START EXERCISE DATA
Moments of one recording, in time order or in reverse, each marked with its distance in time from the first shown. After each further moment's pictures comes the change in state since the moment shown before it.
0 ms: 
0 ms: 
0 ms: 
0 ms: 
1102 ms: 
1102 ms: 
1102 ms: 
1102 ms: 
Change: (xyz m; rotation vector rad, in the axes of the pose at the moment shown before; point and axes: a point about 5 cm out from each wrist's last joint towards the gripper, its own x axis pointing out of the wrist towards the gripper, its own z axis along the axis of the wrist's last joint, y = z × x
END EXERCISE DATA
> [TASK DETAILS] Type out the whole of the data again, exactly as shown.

> [RESULT FOR THIS EXERCISE]
Moments of one recording, in time order or in reverse, each marked with its distance in time from the first shown. After each further moment's pictures comes the change in state since the moment shown before it.
0 ms: 
0 ms: 
0 ms: 
0 ms: 
1102 ms: 
1102 ms: 
1102 ms: 
1102 ms: 
Change: (xyz m; rotation vector rad, in the axes of the pose at the moment shown before; point and axes: a point about 5 cm out from each wrist's last joint towards the gripper, its own x axis pointing out of the wrist towards the gripper, its own z axis along the axis of the wrist's last joint, y = z × x

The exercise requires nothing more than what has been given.